- _The problem_
I'd like the entries reproduced exactly, with all pictures omitted.

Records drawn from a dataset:

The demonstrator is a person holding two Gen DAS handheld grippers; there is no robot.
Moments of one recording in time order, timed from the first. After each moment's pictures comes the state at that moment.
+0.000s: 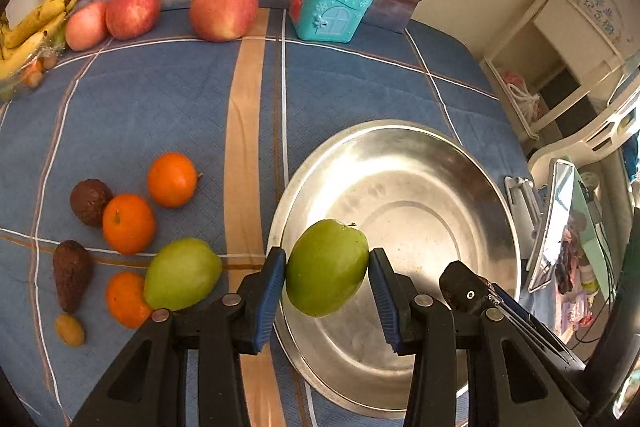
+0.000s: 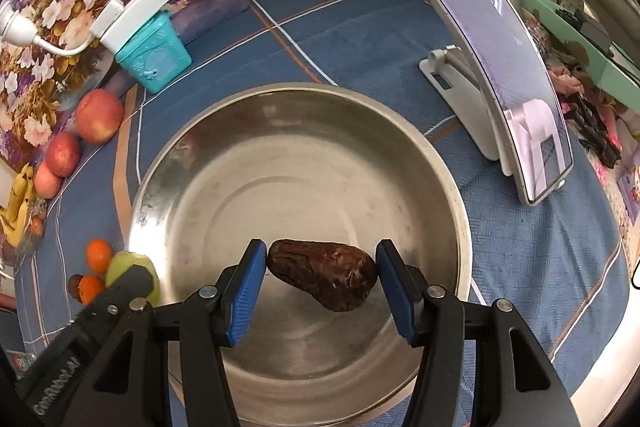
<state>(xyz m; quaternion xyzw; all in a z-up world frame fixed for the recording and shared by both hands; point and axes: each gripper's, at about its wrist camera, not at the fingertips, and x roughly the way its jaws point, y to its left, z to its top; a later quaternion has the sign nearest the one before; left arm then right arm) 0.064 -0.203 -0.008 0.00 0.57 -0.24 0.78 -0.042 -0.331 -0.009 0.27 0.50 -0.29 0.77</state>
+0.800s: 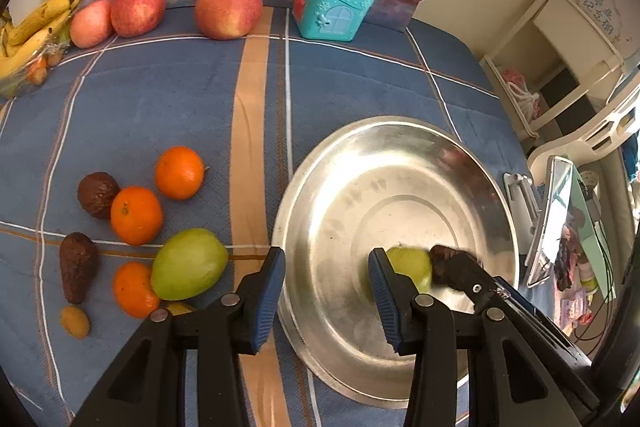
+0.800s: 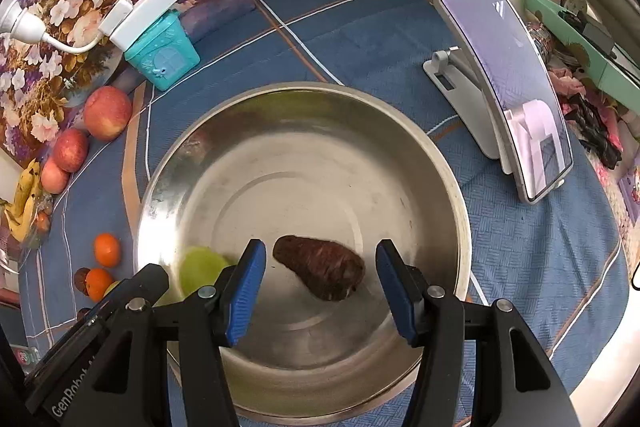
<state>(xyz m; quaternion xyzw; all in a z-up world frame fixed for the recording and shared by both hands) 0.064 -0.194 -0.003 0.00 0.58 -0.24 0.78 -0.042 -0.326 0.001 0.27 0.50 -0.28 0.77</state>
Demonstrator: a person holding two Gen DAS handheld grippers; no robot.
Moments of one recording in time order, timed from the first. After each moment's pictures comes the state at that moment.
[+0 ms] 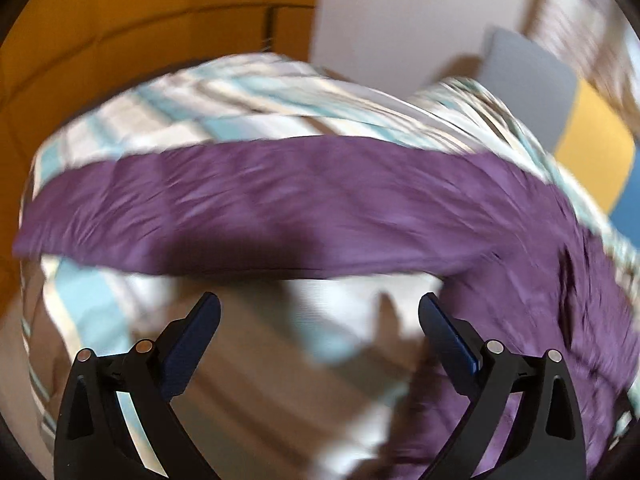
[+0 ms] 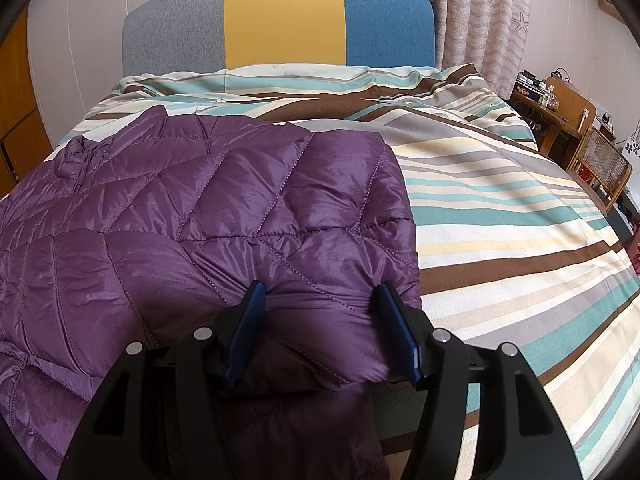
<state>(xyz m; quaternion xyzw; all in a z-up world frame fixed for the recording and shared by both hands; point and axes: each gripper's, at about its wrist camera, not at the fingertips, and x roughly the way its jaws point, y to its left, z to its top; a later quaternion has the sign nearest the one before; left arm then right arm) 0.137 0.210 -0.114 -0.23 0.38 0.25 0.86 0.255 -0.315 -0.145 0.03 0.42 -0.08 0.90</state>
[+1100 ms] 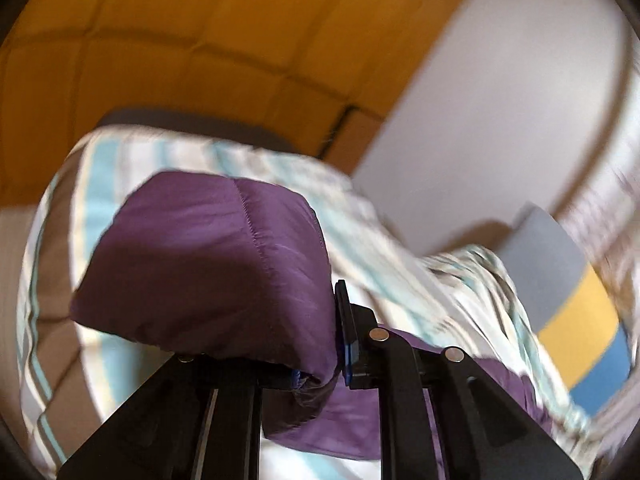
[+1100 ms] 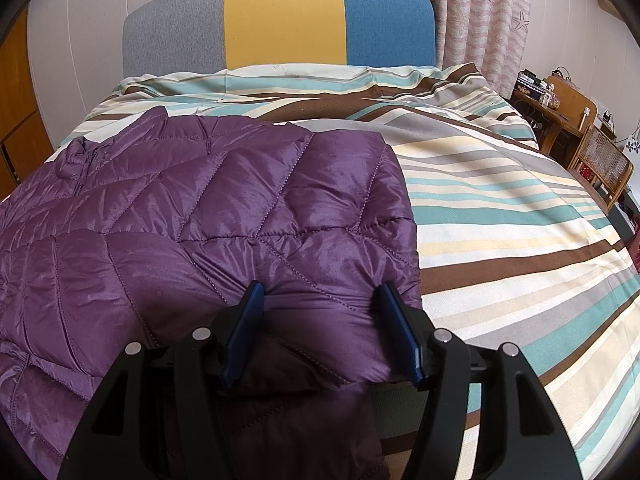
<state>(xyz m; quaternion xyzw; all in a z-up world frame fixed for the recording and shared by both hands) 0.114 0.280 -0.044 -0.31 0.16 0.31 0.88 0.255 -0.316 -0.145 0.03 0.42 -0.08 0.90</state>
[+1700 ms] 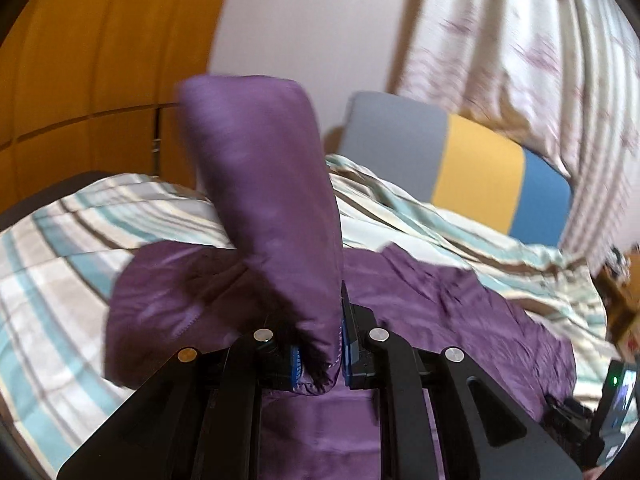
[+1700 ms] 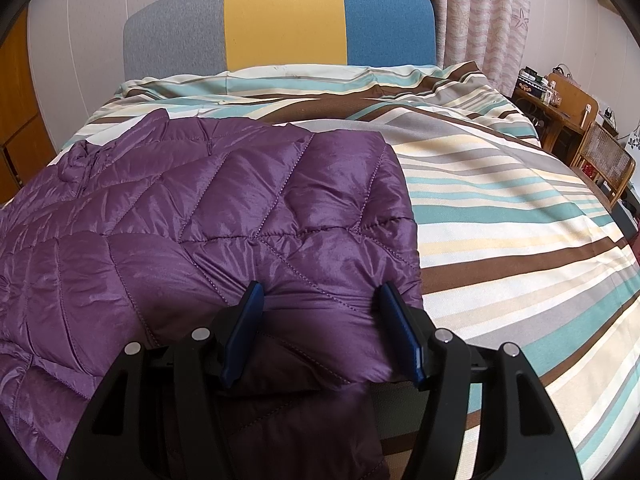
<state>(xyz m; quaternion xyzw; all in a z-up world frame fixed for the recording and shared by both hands) 0.205 0.075 -0.033 -0.12 0.23 0.08 0.96 0.256 -0.316 -0.144 0.04 0.42 -0.07 0.90</state>
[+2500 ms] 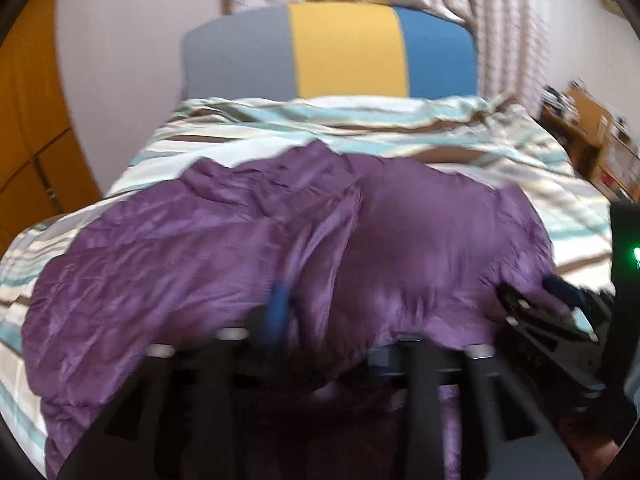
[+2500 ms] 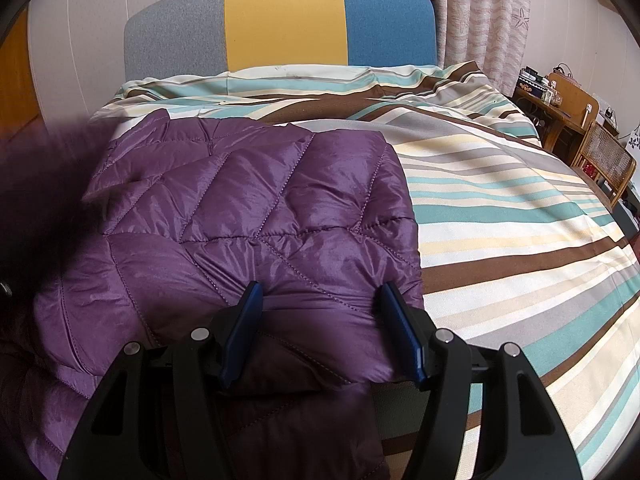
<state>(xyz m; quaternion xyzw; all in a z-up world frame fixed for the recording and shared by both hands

- _Expected answer_
The demonstrator is a person holding two Gen DAS handheld grippers; there is no robot.
Moments of one recording in time order, timed from the first. After each moment's pictures comes the state at that moment.
+0.000s: 
+0.000s: 
<state>(xyz m; quaternion xyzw; all in a z-up world frame fixed for the recording and shared by both hands; point and axes: each gripper's, at about its wrist camera, not at the fingertips, and x roughly the way its jaws point, y to its left, z to its top; a later quaternion has the sign nearest the one before; left arm then right arm) 0.064 -0.203 -0.008 0.00 0.57 -0.24 0.78 -0.042 -0.331 -0.009 0.27 0.50 -0.29 0.77</state>
+0.800s: 
+0.800s: 
<state>(xyz m; quaternion xyzw; all in a z-up world frame fixed for the recording and shared by both hands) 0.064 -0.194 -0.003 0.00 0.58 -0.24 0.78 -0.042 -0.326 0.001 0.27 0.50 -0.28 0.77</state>
Demonstrator: a person holding two Gen DAS handheld grippers; no robot.
Moments of one recording in time order, timed from the first. After each moment's pictures comes the state at that moment.
[+0 ms] 
[+0 ms] 
<state>(xyz m; quaternion xyzw; all in a z-up world frame fixed for the recording and shared by both hands; point and axes: each gripper's, at about its wrist camera, not at the fingertips, and x roughly the way its jaws point, y to its left, z to its top; a later quaternion has the sign nearest the one before; left arm then right arm) 0.137 0.210 -0.114 -0.23 0.38 0.25 0.86 0.255 -0.315 -0.145 0.03 0.42 -0.08 0.90</state>
[+1100 ms] 
[+1100 ms] 
<state>(xyz m; quaternion xyzw; all in a z-up world frame fixed for the recording and shared by both hands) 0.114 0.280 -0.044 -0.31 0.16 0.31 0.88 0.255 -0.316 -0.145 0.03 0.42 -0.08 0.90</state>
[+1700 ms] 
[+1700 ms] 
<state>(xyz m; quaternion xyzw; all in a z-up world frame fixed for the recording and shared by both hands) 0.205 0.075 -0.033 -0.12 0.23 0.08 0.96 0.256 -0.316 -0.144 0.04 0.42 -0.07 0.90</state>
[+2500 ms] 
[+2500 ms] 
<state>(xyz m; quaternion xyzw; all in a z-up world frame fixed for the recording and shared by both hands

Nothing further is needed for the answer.